You can get one from my website:

This may be useful for those interested in how one shows termination of System F by the reducibility method.

My note is based on Girard’s proof, showing strong normalization for System F with full beta-reduction. Here are the differences between this version of proof and Girard’s proof:

0. Restrict on CBV closed terms.

1. Eleminate the types at the term level, so the interpretation of the universal abstract type reflects a notion of ’intersection type’.

2. Reducible terms are not assumed to be typable.

3. Add a constant to the term to construct inactive terms, which makes the reducibility set to be non-empty.

4. Comments from Prof. Stump: The interpretation of every type is required to be non-empty is not flexible enough for some of the type theories we are interested in, since certain types really are expected to have empty interpretations (for example, equality types
like 0 = 1). Still, I think it was an excellent exercise to explore
this approach, and to discover what it can handle and what it cannot.



  1. I was also thinking about this lately. This is the version that I came up with:

    CR1 : if t in R, then t normalizes to a value.
    CR2 : if t ~> t’, then (t in R iff t’ in R).

    And then define RED by

    t in RED phi X ==
    t in phi(X)
    t in RED phi (T1 -> T2) ==
    t normalizes and
    forall t’ in RED phi T1,
    (t t’) in RED phi T2
    t in RED phi (Forall X. T) ==
    forall R in CR,
    t in RED (phi, R/X) T

    In other words, the difference to your relation is that in the arrow case I explicitly postulate that the term normalizes (like Pierce’s proof in TaPL).

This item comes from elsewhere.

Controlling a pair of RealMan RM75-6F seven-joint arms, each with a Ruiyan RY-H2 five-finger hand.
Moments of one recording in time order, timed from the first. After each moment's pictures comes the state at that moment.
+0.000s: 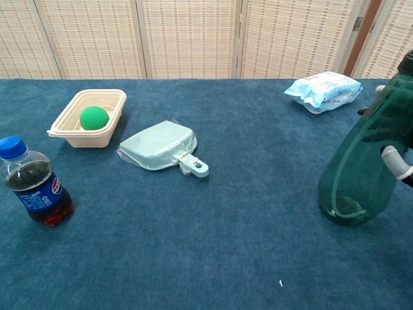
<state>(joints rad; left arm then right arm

    This also seems to work, and avoids having to force all the RED-sets to be nonempty.

  2. Vilhelm,
    Thanks for sharing your thoughts. I agree
    with you that your version should also be working as well and without showing the non-empty.

    And just as Prof. Stump said, in some cases, we really need to let the reducibility set to be empty–[|0=1|]. Thus your version has the ability to analyze this sort of system, which is really good.

    And to be honest, I still not sure what we really gain to have a nonempty interpretation for every types.